With the superstition of the gambler he believed that he would find an enemy in the third person to recognize him, and with a gambler's stolid acceptance of the inevitable he relaxed and allowed himself to plan for the immediate future. On Pete's actual condition would depend what should be done. The Spider drew a newspaper clipping from his pocket. The El Paso paper stated that there was one chance in a thousand of Pete recovering. The paper
also stated that there had been money involved—a considerable sum in gold—which had not been found. The entire affair was more or less of a mystery. It was hinted that the money might not have been honestly come by in the first place, and—sententiously—that crime breeds crime, in proof of which, the article went on to say; "the man who had been shot by the police was none other than Pete Annersley, notorious as a gunman in the service of the even more notorious Jim Ewell, of Showdown, or 'The Spider,' as he was known to his associates." Followed a garbled account of the raid on the Annersley homestead and the later circumstance of the shooting of Gary, all of which, concluded the item, spoke for itself.
"More than Pete had a chance to do," soliloquized The Spider. "They got the kid chalked up as a crook—and he's as straight as a die." And strangely enough this thought seemed to please The Spider.

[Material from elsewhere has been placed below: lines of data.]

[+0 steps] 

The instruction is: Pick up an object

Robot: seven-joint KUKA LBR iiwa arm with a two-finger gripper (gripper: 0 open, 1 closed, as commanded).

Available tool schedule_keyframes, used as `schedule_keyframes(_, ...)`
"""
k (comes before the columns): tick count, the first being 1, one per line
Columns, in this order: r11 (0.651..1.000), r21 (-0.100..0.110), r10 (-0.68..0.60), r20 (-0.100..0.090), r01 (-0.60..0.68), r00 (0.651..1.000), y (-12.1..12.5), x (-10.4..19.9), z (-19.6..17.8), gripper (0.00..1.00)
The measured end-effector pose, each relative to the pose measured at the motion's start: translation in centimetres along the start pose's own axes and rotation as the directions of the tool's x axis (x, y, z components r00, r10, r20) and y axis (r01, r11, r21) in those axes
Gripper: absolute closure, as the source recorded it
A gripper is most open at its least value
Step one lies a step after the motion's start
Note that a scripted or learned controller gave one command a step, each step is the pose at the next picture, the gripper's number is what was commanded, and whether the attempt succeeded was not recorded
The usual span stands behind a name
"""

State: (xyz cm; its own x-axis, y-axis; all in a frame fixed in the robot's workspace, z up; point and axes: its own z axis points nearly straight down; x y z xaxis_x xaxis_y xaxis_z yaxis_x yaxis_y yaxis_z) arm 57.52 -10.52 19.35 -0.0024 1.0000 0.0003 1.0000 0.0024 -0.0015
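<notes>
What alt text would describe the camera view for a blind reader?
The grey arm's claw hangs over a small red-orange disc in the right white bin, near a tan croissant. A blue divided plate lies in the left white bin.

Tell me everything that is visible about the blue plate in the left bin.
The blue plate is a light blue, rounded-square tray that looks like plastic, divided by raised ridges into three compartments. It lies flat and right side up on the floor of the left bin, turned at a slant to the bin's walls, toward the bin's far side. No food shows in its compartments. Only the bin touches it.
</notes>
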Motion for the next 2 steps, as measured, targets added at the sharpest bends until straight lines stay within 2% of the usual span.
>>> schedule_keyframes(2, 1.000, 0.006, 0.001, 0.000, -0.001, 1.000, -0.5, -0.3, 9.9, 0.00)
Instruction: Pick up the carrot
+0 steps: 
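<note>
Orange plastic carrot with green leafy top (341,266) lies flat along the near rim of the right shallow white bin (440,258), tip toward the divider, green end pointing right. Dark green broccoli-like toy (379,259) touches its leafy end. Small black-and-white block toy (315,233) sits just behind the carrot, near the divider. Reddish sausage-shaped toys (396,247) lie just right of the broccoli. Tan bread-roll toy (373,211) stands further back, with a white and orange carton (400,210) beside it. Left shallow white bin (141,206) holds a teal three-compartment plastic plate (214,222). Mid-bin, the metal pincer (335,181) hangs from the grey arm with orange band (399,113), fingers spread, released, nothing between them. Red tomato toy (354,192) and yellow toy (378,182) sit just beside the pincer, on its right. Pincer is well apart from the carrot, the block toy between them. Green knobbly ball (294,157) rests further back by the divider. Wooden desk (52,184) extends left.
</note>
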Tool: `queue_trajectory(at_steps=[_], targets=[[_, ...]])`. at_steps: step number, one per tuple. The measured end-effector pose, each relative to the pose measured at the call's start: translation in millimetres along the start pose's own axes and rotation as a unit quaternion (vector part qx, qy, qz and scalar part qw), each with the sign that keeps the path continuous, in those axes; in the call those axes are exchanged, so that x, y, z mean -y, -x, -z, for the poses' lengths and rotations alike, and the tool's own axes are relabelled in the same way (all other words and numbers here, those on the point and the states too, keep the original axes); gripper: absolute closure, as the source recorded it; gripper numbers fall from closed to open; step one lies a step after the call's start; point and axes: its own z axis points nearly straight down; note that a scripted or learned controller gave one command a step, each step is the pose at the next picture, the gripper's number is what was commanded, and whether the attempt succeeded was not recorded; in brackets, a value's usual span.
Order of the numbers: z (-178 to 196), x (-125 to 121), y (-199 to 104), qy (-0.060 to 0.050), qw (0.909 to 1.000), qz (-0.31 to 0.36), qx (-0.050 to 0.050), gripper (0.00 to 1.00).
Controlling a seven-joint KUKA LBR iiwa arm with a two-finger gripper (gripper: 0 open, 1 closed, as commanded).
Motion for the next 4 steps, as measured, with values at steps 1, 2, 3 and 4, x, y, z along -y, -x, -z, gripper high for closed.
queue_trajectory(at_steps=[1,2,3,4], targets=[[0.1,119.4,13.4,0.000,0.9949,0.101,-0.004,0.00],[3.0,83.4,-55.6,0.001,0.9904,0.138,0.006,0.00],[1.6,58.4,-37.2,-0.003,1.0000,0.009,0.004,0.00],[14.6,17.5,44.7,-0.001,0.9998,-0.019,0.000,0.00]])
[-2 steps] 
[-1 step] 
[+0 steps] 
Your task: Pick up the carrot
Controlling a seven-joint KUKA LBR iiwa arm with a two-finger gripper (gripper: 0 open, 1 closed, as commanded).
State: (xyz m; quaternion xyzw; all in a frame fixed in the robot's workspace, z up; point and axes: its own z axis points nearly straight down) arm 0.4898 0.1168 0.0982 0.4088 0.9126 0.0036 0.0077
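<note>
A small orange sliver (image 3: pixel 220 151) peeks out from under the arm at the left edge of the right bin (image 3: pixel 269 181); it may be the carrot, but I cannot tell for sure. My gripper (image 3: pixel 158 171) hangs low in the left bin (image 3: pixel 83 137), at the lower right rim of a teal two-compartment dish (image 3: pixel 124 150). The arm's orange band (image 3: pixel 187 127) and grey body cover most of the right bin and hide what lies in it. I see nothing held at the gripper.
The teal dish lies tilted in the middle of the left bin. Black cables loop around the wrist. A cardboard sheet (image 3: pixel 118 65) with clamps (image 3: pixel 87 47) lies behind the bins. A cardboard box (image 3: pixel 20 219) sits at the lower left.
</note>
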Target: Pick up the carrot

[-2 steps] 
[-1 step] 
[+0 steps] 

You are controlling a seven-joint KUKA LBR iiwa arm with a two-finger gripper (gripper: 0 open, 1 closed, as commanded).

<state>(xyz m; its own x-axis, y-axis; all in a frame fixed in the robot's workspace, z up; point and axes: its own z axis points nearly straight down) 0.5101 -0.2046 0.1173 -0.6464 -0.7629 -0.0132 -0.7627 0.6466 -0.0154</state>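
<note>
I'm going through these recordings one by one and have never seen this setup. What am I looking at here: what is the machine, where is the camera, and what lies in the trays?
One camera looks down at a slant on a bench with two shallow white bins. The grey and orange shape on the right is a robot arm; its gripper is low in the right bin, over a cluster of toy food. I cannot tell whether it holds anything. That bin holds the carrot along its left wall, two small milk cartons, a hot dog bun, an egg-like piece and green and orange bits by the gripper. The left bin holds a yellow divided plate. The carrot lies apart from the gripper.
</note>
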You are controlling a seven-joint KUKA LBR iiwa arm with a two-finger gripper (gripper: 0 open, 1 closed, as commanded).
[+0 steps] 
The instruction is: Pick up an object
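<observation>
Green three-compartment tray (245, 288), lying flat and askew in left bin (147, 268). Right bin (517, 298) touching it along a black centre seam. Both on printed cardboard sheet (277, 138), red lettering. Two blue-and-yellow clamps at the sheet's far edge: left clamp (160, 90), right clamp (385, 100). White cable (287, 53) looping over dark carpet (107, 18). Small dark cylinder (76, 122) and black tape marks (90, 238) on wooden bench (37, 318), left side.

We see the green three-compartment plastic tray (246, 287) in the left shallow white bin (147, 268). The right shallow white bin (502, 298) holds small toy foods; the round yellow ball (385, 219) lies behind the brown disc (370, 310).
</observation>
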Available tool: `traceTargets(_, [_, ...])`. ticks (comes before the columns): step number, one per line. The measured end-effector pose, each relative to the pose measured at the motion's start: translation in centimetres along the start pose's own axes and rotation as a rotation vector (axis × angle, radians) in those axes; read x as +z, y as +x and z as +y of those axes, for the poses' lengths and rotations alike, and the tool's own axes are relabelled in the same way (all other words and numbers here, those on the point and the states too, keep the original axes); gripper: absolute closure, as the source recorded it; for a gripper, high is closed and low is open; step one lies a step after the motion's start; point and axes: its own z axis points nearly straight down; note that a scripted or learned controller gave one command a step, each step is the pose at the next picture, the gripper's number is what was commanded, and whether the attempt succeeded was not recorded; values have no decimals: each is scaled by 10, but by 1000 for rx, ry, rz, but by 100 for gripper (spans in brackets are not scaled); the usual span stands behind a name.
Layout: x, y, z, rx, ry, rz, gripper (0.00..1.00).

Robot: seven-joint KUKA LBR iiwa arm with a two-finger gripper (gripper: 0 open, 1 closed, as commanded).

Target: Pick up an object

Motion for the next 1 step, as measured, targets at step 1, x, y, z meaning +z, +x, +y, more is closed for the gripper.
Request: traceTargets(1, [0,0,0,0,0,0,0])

Shouldering through the crowd at the El Paso station, The Spider rubbed against a well-dressed, portly Mexican who half-turned, showed surprise as he saw the back of a figure which seemed familiar—the bowed legs and peculiar walk—and the portly Mexican, up from the south because certain financial interests had backed him politically were becoming decidedly uncertain, named a name, not loudly, but distinctly and with peculiar emphasis. The Spider heard, but did not heed nor hurry. A black-shawled Mexican woman carrying a baby blundered into the portly Mexican. He shoved her roughly aside. She cursed him for a pig who robbed the poor—for he was known to most Mexicans—and he so far forgot his dignity and station as to curse her heartily in return. The Spider meanwhile was lost in the crowd that banked the station platform.
El Paso had grown—was not the El Paso of The Spider's earlier days, and for a brief while he forgot his mission in endeavoring mentally to reconstruct the old town as he had known it. Arrived at the Plaza he turned and gazed about. "Number two," he said to himself, recalling the portly Mexican—and the voice. He shrugged his shoulders.